**INSTRUCTIONS TO FOLLOW:**
Set down, please, exactly the lines below that run from the line with "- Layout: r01" to the line with "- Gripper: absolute", both lines included.

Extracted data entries
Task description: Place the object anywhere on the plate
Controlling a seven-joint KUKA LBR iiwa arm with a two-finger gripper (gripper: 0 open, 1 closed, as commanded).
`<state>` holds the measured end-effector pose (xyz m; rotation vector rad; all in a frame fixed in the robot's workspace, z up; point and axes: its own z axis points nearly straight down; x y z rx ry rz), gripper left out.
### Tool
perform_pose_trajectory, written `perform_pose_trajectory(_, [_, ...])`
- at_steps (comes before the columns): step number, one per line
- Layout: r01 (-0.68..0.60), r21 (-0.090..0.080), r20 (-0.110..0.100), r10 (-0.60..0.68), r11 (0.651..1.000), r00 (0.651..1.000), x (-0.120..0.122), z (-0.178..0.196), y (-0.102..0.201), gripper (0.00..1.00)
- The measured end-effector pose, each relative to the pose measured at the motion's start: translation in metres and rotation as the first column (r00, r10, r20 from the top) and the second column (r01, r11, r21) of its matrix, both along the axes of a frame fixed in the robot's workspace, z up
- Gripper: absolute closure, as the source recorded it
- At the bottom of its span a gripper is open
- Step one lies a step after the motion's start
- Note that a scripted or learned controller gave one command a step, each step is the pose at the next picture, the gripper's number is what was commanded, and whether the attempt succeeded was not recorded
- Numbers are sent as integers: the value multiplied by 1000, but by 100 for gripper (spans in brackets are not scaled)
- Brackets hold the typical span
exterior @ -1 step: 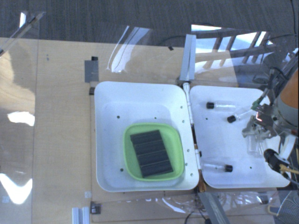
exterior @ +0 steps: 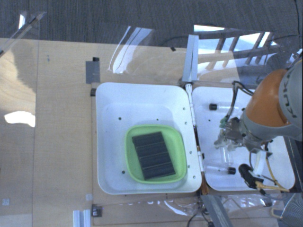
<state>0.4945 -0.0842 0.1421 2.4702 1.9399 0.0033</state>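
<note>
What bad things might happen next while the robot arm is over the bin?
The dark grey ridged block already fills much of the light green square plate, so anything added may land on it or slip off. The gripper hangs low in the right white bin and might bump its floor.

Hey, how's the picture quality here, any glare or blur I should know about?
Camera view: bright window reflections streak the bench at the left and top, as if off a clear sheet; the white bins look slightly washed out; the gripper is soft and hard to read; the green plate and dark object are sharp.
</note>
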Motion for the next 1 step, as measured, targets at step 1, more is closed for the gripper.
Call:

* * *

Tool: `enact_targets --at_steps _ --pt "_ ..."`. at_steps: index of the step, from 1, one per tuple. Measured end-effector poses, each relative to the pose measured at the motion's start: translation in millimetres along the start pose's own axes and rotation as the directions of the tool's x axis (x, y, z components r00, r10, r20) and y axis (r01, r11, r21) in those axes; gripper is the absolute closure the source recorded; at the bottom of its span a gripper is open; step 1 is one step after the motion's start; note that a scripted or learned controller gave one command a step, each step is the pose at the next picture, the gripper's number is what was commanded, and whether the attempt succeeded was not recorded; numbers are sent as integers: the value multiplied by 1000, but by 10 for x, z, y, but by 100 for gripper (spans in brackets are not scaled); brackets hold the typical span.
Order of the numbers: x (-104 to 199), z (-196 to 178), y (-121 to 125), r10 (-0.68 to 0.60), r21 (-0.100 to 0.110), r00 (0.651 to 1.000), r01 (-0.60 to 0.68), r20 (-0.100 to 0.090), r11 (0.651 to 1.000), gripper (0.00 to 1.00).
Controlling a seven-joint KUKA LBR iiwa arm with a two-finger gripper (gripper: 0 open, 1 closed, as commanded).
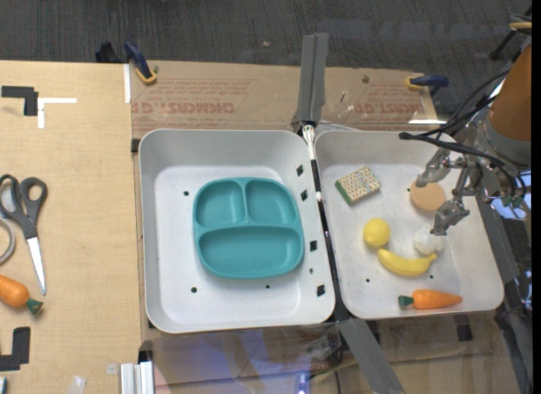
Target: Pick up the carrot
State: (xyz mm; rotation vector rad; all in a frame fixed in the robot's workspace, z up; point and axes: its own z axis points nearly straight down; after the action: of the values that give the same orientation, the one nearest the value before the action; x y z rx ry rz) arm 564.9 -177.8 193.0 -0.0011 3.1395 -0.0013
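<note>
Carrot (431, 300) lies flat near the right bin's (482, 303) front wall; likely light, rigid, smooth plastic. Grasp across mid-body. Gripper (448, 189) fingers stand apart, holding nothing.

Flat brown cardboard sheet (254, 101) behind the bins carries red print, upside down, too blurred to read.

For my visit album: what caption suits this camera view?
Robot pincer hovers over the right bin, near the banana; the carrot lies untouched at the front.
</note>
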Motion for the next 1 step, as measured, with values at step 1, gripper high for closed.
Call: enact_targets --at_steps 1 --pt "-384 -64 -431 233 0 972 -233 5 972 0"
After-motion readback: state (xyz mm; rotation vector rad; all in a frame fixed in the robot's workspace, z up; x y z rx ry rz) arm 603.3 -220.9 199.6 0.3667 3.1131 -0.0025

**COMPLETED TASK:**
- Layout: r01 (-0.68..0.60), r21 (-0.090..0.080), r20 (-0.110..0.100), r10 (-0.60..0.68), r11 (0.651..1.000), r00 (0.651..1.000), x (-0.120..0.122), z (-0.178..0.196), y (-0.102..0.201), gripper (0.00..1.00)
- The measured end-effector pose, each relative to the pose measured at the motion's start: translation in metres and rotation as the first column (r00, r10, r20 from the top) and the second column (r01, r11, r21) of its matrix, both along the axes of a frame fixed in the robot's workspace, z up
- Gripper: absolute closure, as the source recorded it

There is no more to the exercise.